WHAT THIS TASK INVOLVES:
Only the lines containing the string "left" are needed; copy all of them from the listing.

(Beginning of DATA PROVIDED)

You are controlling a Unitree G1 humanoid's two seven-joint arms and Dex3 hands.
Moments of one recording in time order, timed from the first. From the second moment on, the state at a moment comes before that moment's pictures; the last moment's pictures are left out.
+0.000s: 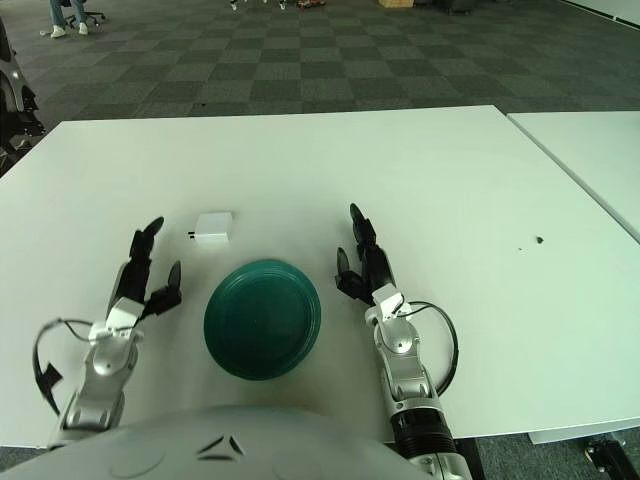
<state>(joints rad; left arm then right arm) 0.21 0.20 0.01 -0.03 0.48 -0.18 0.21 0.15 -0.07 0.08 0.20 -0.09 -0.32 0.02</state>
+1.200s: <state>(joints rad) -0.48 0.51 -0.37 0.45 0.81 -0.29 -0.19 0.10 -0.06 0.08 0.26 -0.10 -0.33 0.02</state>
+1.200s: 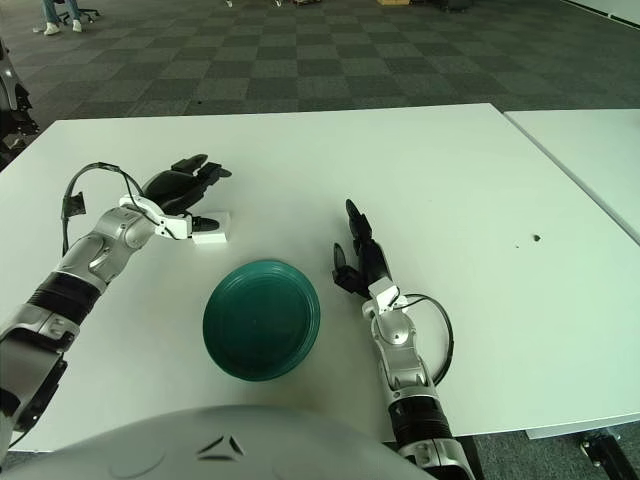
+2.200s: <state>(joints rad) -0.76 0.37 -0.56 1.05 0.79 -0.45 -0.18 0.09 -0.03 0.07 0.27 -0.09 -0.31 -0.02</state>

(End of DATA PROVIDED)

TASK RESULT:
Moments of one recording in time order, timed from the first. From the second moment on, the state at a moment comes before that moment's pictures; the last moment's pictures are left out.
<state>(joints rad; left arm then right arm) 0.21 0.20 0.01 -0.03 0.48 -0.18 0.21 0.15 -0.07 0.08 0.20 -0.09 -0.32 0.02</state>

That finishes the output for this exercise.